"Sure that was why. Why else do you suppose?"

"I never thought of the stage passing," said the district attorney.

"No, you wouldn't, of course not. I don't see, Arthur, when you made those tracks so careful in the first place you couldn't have kept off the stage trail. It wasn't necessary, and it mighty near put the kibosh on the whole deal."

"I wanted to end the trail in the west fork of the Wagonjack," defended the district attorney. "It seemed like a good place."

"It was—only for the stage trail being in the way," said Felix warmly. "If that infernal Wildcat Simms had come up half-a-minute earlier he'd seen how those horse tracks lay, same as I did. Oh, lovely! Wouldn't it have been a joke?"

"Well, it ended all right, anyway," offered the district attorney pacifically.

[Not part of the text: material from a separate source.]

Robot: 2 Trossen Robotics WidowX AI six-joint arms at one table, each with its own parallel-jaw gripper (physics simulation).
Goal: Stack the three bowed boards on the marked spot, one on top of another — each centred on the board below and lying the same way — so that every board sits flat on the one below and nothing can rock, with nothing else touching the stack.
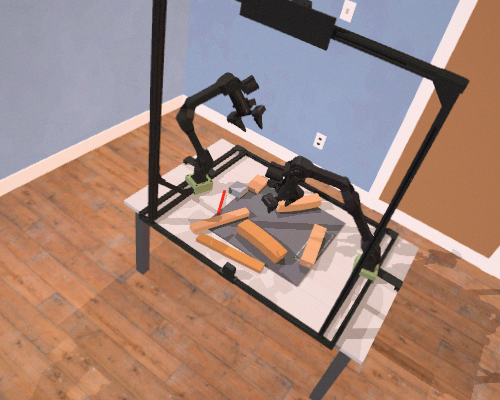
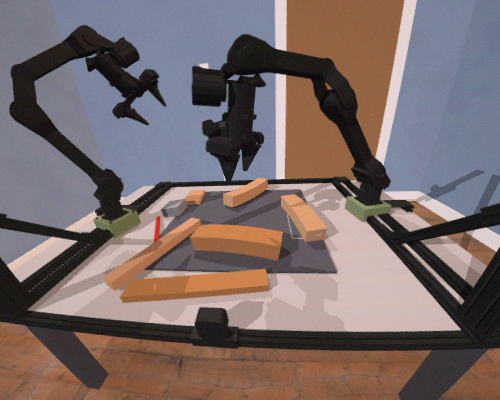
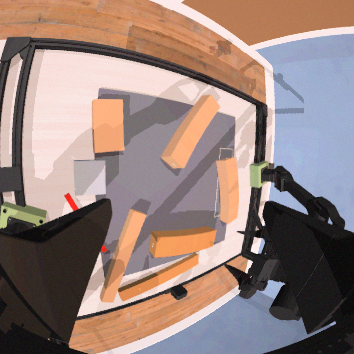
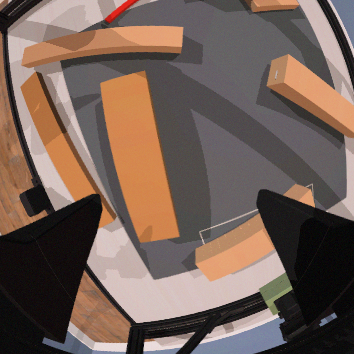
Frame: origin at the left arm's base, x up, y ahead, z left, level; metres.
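Seen in the pictures: left gripper, fingertip midpoint: (image 1: 253,130) (image 2: 156,115) (image 3: 189,208); right gripper, fingertip midpoint: (image 1: 276,209) (image 2: 237,175) (image 3: 230,248) (image 4: 180,199); left arm's base at its link origin: (image 1: 199,178) (image 2: 115,215); right arm's base at its link origin: (image 1: 367,264) (image 2: 368,200) (image 3: 263,173) (image 4: 286,299).
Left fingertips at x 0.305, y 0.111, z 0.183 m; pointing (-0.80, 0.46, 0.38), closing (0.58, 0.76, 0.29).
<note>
Offsets run from my left fingertips to a thing's middle. "pt": to the spot under its first point.
Several orange bowed boards lie apart on and around the dark mat. One board {dy +0.476, dx -0.328, dz +0.060 m} (image 1: 314,245) (image 2: 303,217) (image 3: 228,191) (image 4: 240,252) lies partly over the thin white outline {pt dy +0.463, dx -0.350, dz +0.002 m} (image 2: 291,228) (image 4: 228,221), offset to one side. A wide board {dy +0.342, dx -0.327, dz -0.139 m} (image 1: 261,240) (image 2: 237,241) (image 3: 183,242) (image 4: 140,160) lies mid-mat. Another board {dy +0.230, dx -0.319, dz +0.178 m} (image 1: 300,203) (image 2: 246,193) (image 3: 191,132) (image 4: 315,97) lies at the back. My left gripper (image 1: 253,128) (image 2: 156,115) (image 3: 189,208) is open, high above the table's left side. My right gripper (image 2: 237,175) (image 4: 180,199) is open and empty above the mat.
A long board (image 1: 220,220) (image 2: 152,253) (image 4: 105,42) and another {dy +0.321, dx -0.346, dz -0.288 m} (image 1: 230,252) (image 2: 195,286) (image 4: 65,145) lie left and front. A short orange block {dy +0.013, dx -0.339, dz +0.091 m} (image 2: 195,197) (image 3: 108,125), a grey block {dy +0.012, dx -0.333, dz -0.029 m} (image 2: 174,207) (image 3: 90,177) and a red strip {dy +0.039, dx -0.349, dz -0.144 m} (image 1: 221,202) (image 2: 157,229) lie back left.
</note>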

"I didn't like to have that Slike jigger get off that-away," grumbled Sam Larder. "I'd like to see him hung, the lousy murderer! I wish we could have worked it some other way."

"There wasn't any other way," the district attorney hastened to assure him. "We couldn't risk having Slike tried. He'd have snitched on Rafe Tuckleton, sure as fate. It was the only thing for us to do, and you know it."

Sam nodded. "I know, but——" He left the sentence unfinished.

"Now that we've got Dan out of the way," the district attorney pattered on, "we've got to glom onto Bill Wingo, and the sooner the quicker. Me, I'm going out to Walton's to-night and question Hazel some more. You boys don't have to go, you know. I can get hold of somebody, I guess."